2014, als das »Hobbit«-Finale und »Dracula Untold« herauskamen, hätte man denken können, Evans habe sich für Hauptrollen in Blockbustern qualifiziert, aber bis heute ist er a leading man waiting to happen. Selbst in der Titelrolle von »Professor Marston and the Wonder Women« tritt er gelassen hinter die Kolleginnen Rebecca Hall und Bella Heathcote zurück. Der Film erzählt in fiktionalisiert-gestraffter Form, wie die Superheldin Wonder Woman zu der feministischen, im BDSM-Spektrum angesiedelten Ikone wurde, die uns die Filmversion bedauerlicherweise vorenthalten hat: geboren aus einer ungewöhnlichen, polyamourösen Beziehung zwischen dem Psychologen William Moulton Marston, seiner Frau und Mitarbeiterin und einer Studentin. Angela Robinson setzt diese Geschichte auf der Basis jüngerer Erkenntnisse als milde Feier flottierenden Begehrens, auch zwischen den Frauen, in Szene – hier wird niemand objektifiziert, hier sind alle verführerisch, aber kein »Süßstoff für die Augen«.

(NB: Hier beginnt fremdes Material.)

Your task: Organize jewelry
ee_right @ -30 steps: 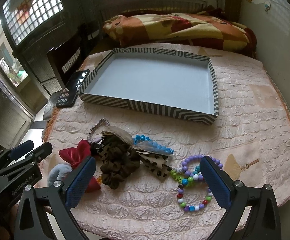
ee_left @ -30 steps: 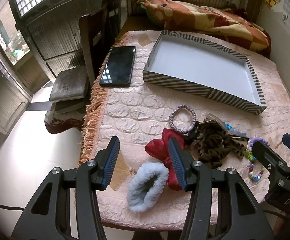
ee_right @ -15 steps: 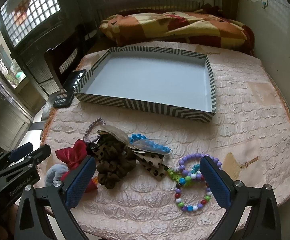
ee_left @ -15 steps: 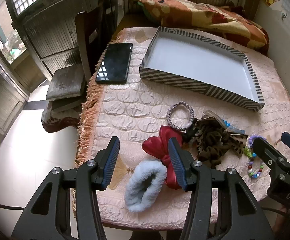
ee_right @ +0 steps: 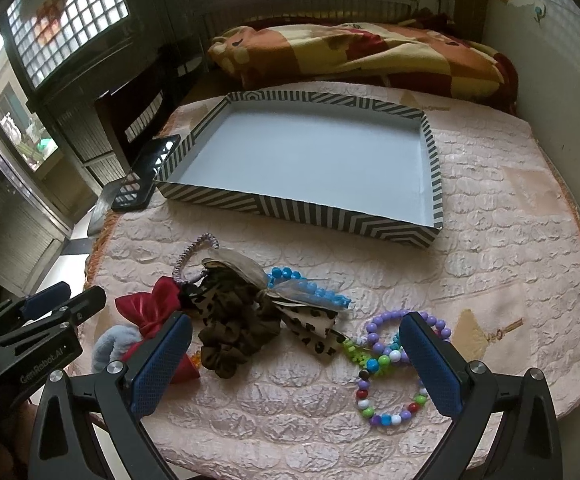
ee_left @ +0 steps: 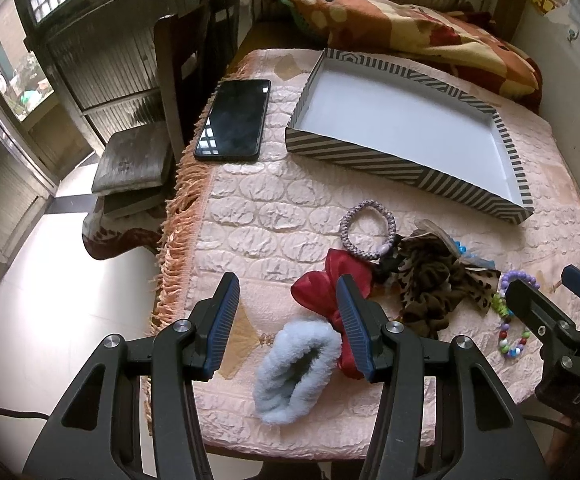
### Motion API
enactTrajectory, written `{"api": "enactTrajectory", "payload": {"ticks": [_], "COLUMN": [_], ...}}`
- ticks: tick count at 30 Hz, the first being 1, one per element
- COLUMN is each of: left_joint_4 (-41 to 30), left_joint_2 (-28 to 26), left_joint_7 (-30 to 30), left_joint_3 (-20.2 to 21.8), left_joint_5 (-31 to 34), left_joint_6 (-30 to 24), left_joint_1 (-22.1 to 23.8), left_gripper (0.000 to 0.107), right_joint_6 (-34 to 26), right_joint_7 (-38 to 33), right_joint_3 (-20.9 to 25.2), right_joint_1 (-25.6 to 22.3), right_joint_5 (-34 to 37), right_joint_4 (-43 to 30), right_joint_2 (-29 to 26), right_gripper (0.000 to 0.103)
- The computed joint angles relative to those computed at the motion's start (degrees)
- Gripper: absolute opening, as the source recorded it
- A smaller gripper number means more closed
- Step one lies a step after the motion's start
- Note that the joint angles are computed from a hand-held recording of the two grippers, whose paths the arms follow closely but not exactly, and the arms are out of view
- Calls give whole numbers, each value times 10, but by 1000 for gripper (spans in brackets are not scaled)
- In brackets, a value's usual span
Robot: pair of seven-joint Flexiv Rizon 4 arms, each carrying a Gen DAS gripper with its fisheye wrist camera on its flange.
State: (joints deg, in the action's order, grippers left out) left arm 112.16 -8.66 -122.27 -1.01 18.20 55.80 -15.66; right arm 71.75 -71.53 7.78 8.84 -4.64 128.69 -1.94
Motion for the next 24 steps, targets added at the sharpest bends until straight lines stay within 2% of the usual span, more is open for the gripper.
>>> {"api": "enactTrajectory", "payload": {"ticks": [3,8,13,15,20,24], "left_joint_4": [8,44,64,80,122,136], "left_joint_2": [1,10,24,29,44,50], "left_joint_7": [22,83,92,110,215,270], "left_joint_3": [-2,0,10,8,-11,-18], "left_joint_5": [-25,-116,-134,-165,-269,-296], "left_joint_6": [7,31,29,34,44,32], "left_joint_1": [7,35,51,59,63,53], "left_gripper": [50,50,50,51,53,58], "right_joint_6": [-7,-23,-35,-41,-42,-51], "right_joint_7": [-20,-53,-108,-121,-132,-135], "right_joint_3": [-1,-7,-9,-10,-17,-29], "right_joint_1": [-3,-11,-23,-26,-37,-53], "right_joint_5": [14,12,65,75,63,53], "right_joint_4": [-3,-2,-9,-11,1,16], "right_joint_2": [0,-1,-3,-3,3,9], "right_gripper": [103,103,103,103,100,94]}}
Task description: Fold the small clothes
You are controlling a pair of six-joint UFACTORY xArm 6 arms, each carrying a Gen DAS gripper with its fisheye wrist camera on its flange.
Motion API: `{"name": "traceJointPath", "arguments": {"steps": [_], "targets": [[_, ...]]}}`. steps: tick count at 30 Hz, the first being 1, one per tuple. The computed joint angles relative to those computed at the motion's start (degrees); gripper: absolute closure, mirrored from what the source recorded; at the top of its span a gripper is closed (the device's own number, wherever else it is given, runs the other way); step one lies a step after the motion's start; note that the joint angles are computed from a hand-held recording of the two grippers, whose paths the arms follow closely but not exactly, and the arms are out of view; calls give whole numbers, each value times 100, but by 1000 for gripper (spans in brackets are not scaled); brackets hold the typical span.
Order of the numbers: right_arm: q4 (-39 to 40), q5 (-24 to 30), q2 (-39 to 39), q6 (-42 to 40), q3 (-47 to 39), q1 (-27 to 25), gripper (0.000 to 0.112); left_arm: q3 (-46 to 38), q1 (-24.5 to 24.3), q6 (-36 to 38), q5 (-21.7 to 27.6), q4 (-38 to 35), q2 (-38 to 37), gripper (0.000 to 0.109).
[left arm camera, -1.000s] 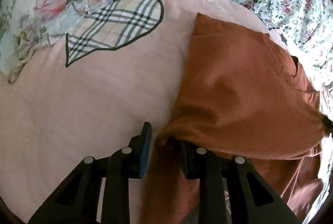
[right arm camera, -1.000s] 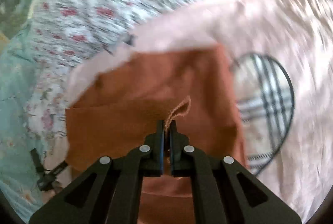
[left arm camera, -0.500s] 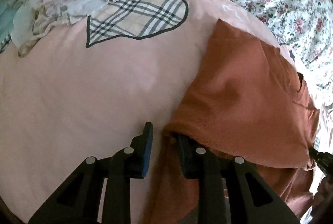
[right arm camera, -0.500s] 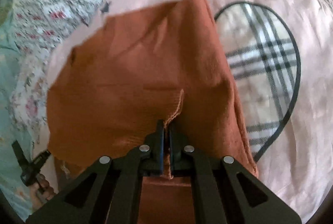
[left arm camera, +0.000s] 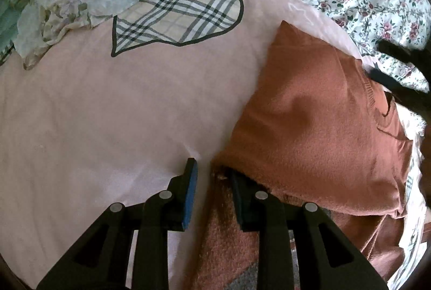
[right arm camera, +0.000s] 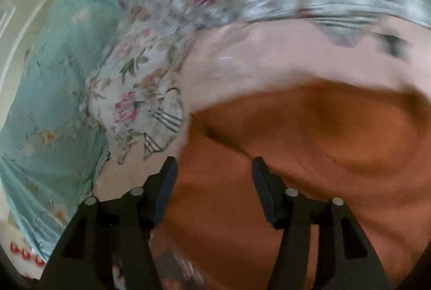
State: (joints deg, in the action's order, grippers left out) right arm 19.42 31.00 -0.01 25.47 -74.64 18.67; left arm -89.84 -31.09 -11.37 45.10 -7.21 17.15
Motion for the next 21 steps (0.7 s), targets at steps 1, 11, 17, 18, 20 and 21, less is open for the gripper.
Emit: {"name": "traceJointPath", "arguments": {"steps": [1, 11, 17, 18, 20, 21], "targets": [[134, 229, 376, -262, -420, -18, 46, -6, 9, 4, 11, -46, 3, 83], [2382, 160, 2401, -1833, -2406, 105, 46, 242, 20, 39, 8, -222, -204, 83], [192, -1158, 1275, 319, -779, 177, 48, 757, 84, 513, 63, -534, -738, 83], [108, -1229, 1034, 438, -491, 177, 48, 784, 83, 553, 71, -581, -796, 83], [-35, -1308, 422, 629, 181, 216, 48, 782, 58, 595, 66, -690, -873, 81], [-199, -1345, 60, 795, 562, 272, 48, 727, 44, 620, 58, -736, -857, 80]]}}
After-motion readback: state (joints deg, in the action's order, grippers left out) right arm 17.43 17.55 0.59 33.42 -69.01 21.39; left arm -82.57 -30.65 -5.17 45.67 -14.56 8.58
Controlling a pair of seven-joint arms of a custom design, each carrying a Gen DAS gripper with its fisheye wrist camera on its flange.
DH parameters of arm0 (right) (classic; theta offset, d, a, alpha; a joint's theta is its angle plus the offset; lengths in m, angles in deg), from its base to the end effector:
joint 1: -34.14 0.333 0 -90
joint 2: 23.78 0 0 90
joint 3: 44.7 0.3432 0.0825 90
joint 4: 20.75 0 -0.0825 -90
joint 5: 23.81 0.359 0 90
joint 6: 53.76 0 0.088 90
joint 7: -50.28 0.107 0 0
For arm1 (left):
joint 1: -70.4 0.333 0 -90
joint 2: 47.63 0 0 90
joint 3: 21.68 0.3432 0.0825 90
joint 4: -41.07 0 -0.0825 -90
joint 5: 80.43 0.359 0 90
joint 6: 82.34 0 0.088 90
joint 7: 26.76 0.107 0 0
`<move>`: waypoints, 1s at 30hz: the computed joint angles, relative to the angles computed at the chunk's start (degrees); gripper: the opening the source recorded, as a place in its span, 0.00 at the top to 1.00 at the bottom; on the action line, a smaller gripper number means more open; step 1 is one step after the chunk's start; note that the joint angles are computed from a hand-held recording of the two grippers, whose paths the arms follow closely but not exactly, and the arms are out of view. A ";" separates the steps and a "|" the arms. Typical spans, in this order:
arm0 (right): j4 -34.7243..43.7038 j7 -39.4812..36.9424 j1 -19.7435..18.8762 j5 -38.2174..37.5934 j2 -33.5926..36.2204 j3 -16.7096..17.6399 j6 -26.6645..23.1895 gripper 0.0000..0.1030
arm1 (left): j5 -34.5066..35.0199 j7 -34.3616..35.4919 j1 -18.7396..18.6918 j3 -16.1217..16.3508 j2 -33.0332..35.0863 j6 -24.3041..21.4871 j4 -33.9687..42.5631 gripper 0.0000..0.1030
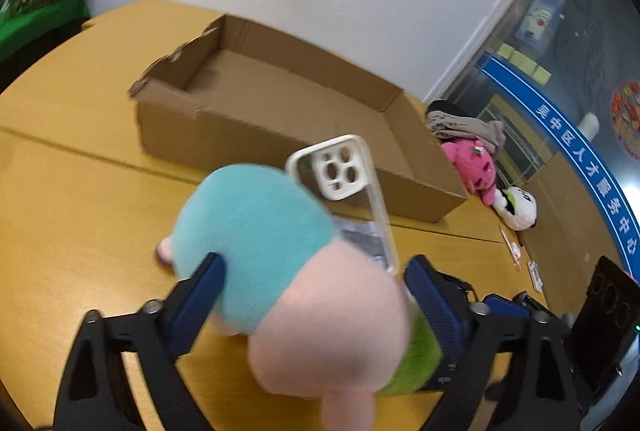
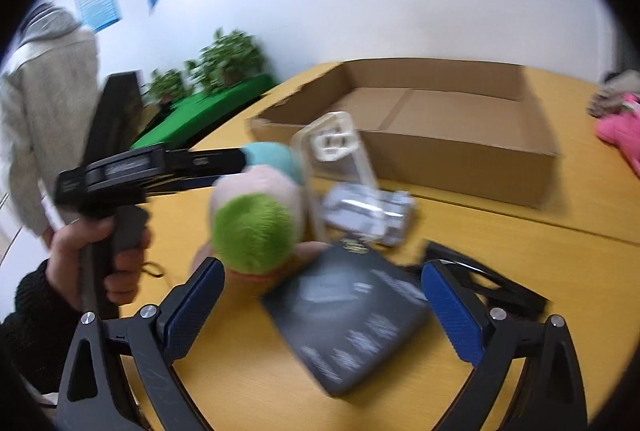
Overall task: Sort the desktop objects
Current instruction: 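Lower the left gripper over the teal-pink plush toy and close it, then lift the plush toy with the left gripper and carry it over the box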
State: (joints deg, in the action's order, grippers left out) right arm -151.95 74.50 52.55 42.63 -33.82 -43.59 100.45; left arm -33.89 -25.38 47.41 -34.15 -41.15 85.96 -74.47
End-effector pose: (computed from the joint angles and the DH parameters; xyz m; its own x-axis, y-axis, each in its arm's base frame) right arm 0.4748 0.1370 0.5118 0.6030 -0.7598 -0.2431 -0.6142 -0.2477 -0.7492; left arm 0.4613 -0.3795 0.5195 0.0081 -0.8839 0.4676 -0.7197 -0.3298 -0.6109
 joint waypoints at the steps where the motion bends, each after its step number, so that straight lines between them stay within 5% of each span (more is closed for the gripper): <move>1: 0.86 0.59 0.43 -1.43 0.76 0.75 -0.37 0.03 | -0.29 -0.39 0.42 0.22 -0.33 1.48 -1.22 0.18; 6: 4.99 5.27 2.11 -7.55 5.17 3.34 -0.73 0.03 | -6.10 3.31 2.70 -0.14 -1.27 7.51 -5.26 0.14; 12: 11.25 16.22 2.21 -15.10 11.92 4.83 -3.31 0.03 | -21.20 18.88 5.39 -2.94 0.06 5.73 -5.39 0.02; 14: 12.86 17.96 2.13 -16.14 13.92 5.34 -4.34 0.06 | -31.15 28.52 8.97 -7.19 1.71 10.20 -6.35 0.03; 16: 12.58 21.72 2.76 -20.78 15.00 5.81 -1.74 0.19 | -32.99 31.43 8.85 -7.39 2.36 12.10 -6.73 0.09; 23: 9.77 19.43 2.34 -17.92 14.01 7.08 0.55 0.25 | -22.07 20.74 -5.56 8.36 0.45 15.53 -8.89 0.23; 30: 8.70 13.05 2.44 -9.98 10.71 6.67 -0.27 0.28 | -9.60 10.95 -6.11 9.08 -2.48 10.54 -5.98 0.26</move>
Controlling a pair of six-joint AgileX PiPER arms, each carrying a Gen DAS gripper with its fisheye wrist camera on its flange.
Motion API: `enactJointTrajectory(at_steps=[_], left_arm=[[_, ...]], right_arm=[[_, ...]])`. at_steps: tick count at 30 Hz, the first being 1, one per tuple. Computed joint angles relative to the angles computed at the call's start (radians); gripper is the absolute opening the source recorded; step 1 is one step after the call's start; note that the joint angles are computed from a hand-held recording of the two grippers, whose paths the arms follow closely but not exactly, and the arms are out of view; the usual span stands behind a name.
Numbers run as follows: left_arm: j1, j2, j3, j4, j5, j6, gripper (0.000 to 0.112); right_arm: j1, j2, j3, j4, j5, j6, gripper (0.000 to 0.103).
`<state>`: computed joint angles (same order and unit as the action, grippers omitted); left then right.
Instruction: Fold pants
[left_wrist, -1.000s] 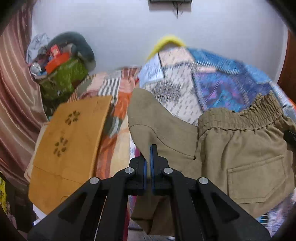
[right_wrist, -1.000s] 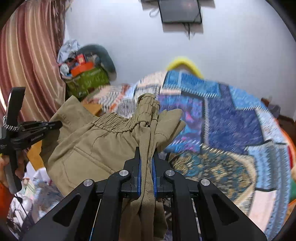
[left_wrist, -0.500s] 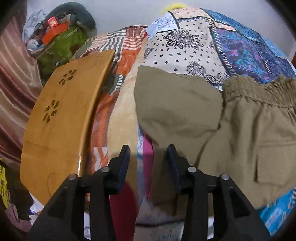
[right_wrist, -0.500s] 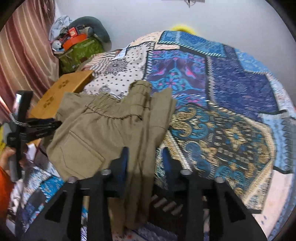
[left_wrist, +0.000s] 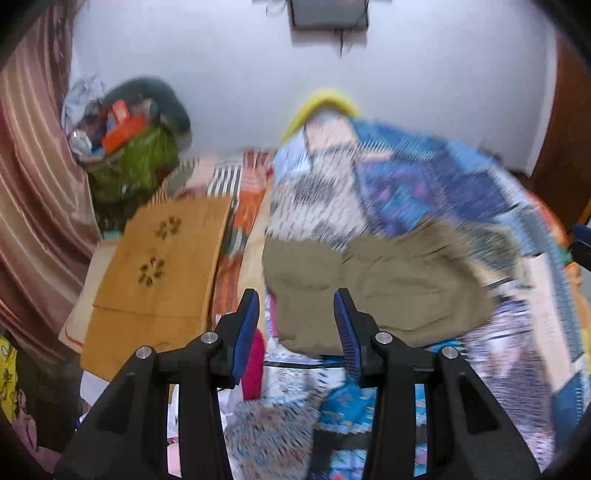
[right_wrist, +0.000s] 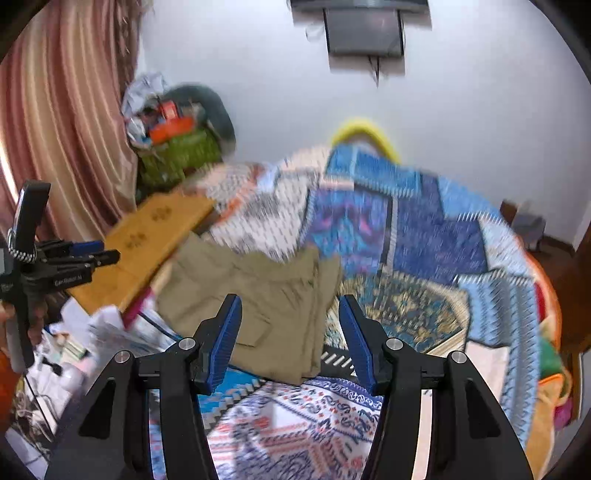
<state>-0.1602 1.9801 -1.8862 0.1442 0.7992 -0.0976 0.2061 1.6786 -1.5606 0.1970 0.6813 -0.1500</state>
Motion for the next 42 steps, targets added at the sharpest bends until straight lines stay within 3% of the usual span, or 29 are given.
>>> enactJointTrajectory(at_steps=[5, 9, 12, 15, 17, 21, 23, 25, 27, 31, 33, 37, 42], left_arm=[[-0.049, -0.309, 0.225, -0.050, -0.078, 0.011, 0.049], [-0.142, -0.519, 0.363, 0.068, -0.115, -0.090, 0.050], [-0.274, -0.680, 0.479, 0.314, -0.128, -0.296, 0.052], [-0.423, -0.796, 0.576, 0.588, -0.087, -0.546, 0.053], [-0.545, -0.872, 0.642, 0.761, -0.026, -0.715, 0.053], [-0.722, -0.985, 0.741, 0.915, 0.057, -0.900, 0.063], [-0.807, -1.017, 0.781, 0.992, 0.113, -0.977, 0.068], [-0.910, -1.036, 0.821, 1.089, 0.199, -1.058, 0.076], [-0.992, -1.049, 0.850, 1.143, 0.268, -1.114, 0.083], [-1.080, -1.076, 0.893, 1.187, 0.340, -1.174, 0.094], [-1.127, -1.074, 0.906, 1.216, 0.387, -1.206, 0.101], [-1.132, -1.081, 0.917, 1.215, 0.384, -1.218, 0.103], [-1.151, -1.080, 0.932, 1.217, 0.408, -1.236, 0.103]], right_arm=[[0.039, -0.198, 0.055, -0.004, -0.013, 0.023, 0.051], [0.116, -0.341, 0.100, -0.090, -0.029, 0.085, 0.051], [0.208, -0.450, 0.139, -0.217, -0.045, 0.192, 0.051], [0.322, -0.552, 0.192, -0.394, -0.063, 0.351, 0.051], [0.428, -0.612, 0.231, -0.588, -0.057, 0.521, 0.051], [0.691, -0.714, 0.331, -0.987, 0.033, 0.904, 0.051], [0.779, -0.737, 0.373, -1.113, 0.071, 1.020, 0.051], [0.911, -0.750, 0.407, -1.276, 0.166, 1.158, 0.051], [0.986, -0.753, 0.423, -1.345, 0.224, 1.225, 0.051], [1.050, -0.763, 0.451, -1.423, 0.288, 1.312, 0.080], [1.096, -0.765, 0.457, -1.460, 0.340, 1.340, 0.087], [1.170, -0.756, 0.460, -1.501, 0.443, 1.362, 0.103], [1.222, -0.745, 0.455, -1.515, 0.504, 1.370, 0.103]])
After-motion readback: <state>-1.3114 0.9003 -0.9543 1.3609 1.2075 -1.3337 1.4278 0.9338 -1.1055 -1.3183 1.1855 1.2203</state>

In den letzten fünf Jahren hat Evans in wilder Folge rund fünfzehn Filme gedreht. Er hat Hauptrollen in kleinen gespielt wie dem Zwei-Personen-Thriller »10 x 10« und Nebenrollen in großen wie jetzt in »Midway«; in der Serie »The Alienist«, einer im New York des 19. Jahrhunderts angesiedelten Profiler-Geschichte, gibt er den gutaussehenden, aber gequälten Sidekick von Daniel Brühl.

Alles in allem ein ausgesprochen facettenreiches Bild. Und vielleicht nimmt Evans, befeuert von den positiven Kritiken für seinen schmetternden Gaston, noch einmal die Kurve. Das Singen, hat er gesagt, sei seine wahre Liebe. Ende November erscheint sein erstes Album, Coversongs. Titel: »At Last« – endlich.